(AIM OF THE EXERCISE) Check each line of the listing for the string "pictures". Copy those where it appears.

(EXERCISE INPUT)
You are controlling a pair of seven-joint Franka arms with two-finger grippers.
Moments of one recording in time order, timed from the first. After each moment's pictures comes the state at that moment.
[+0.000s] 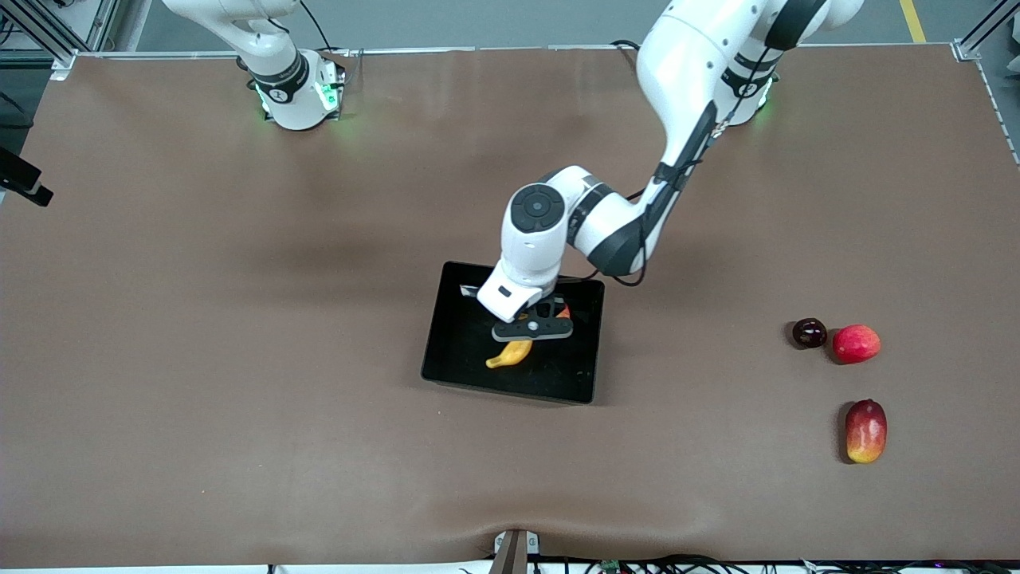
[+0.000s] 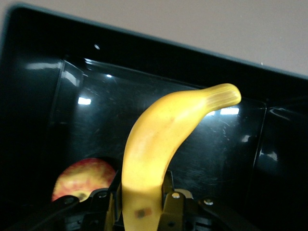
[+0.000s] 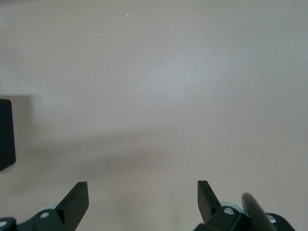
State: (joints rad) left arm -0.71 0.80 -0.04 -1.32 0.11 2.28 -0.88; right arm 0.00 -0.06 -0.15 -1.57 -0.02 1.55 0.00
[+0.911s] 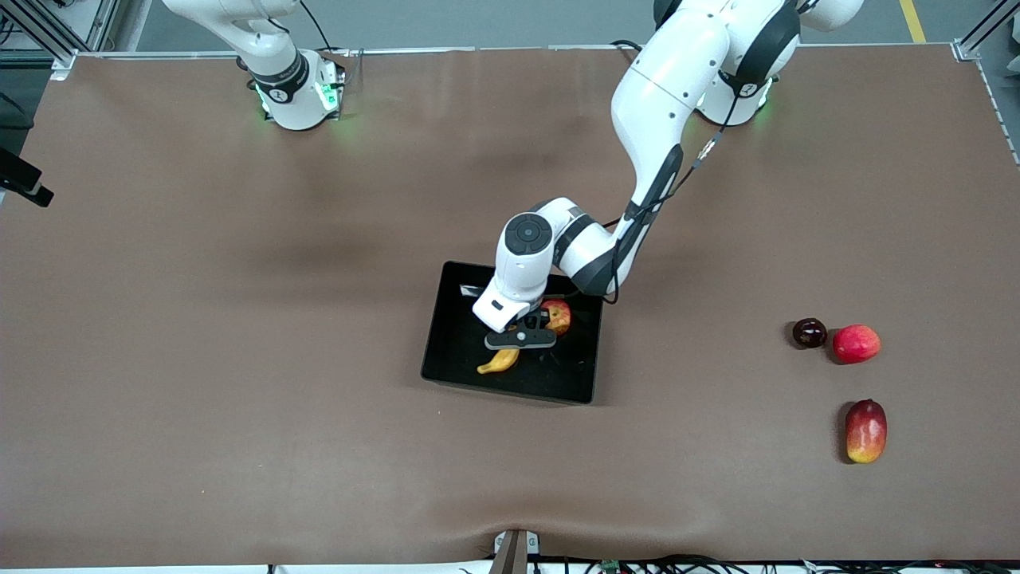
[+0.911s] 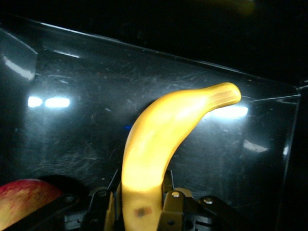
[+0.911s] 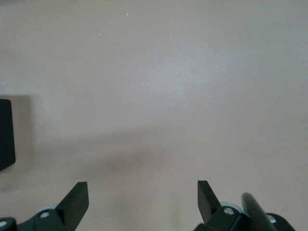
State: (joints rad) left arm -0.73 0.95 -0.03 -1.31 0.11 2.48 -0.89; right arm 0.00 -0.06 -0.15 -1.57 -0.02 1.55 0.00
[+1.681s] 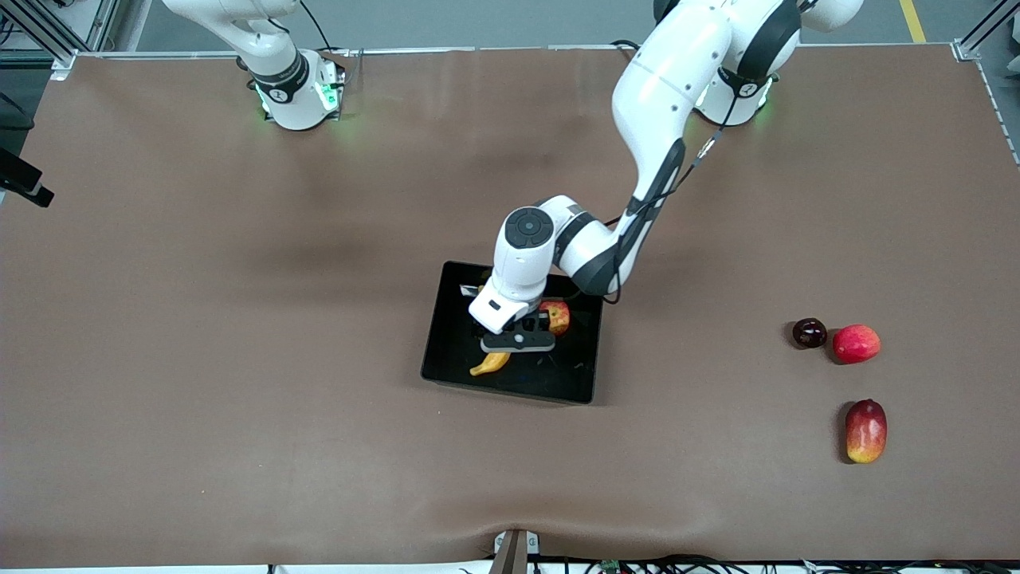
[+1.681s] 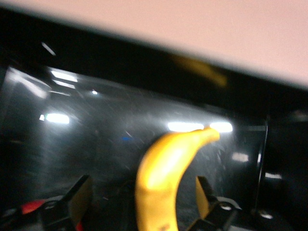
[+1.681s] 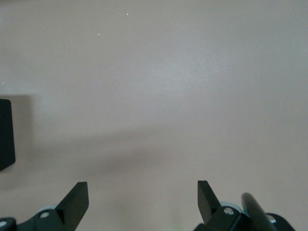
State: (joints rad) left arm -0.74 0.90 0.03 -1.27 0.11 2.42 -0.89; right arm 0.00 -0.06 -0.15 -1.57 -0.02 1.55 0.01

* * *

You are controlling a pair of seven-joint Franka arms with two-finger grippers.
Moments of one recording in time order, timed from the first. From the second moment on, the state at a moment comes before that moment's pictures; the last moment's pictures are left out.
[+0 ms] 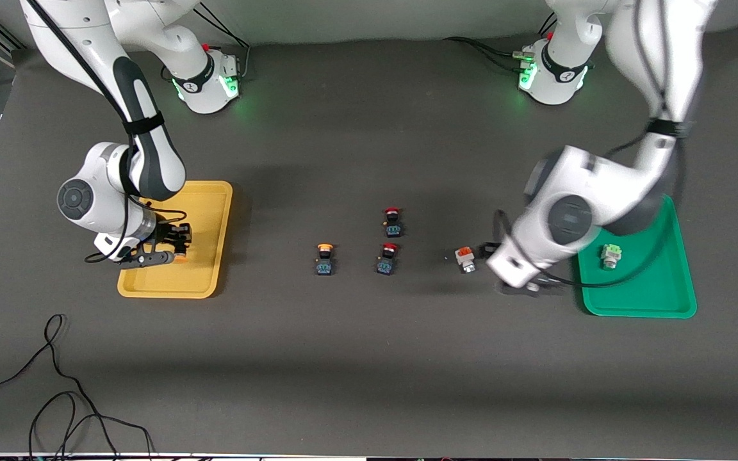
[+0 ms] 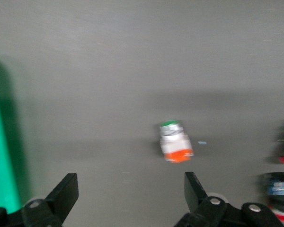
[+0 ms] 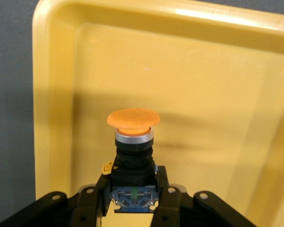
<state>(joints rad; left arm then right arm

(TASK RESULT)
Moments of one recording in time order, timed from the first. After each moment's pictures comes the state at that moment.
Moments of one recording in time order, timed from the first. From the second moment on, the state at a moment comes before that moment's pictures; the last moment's pictures are left out.

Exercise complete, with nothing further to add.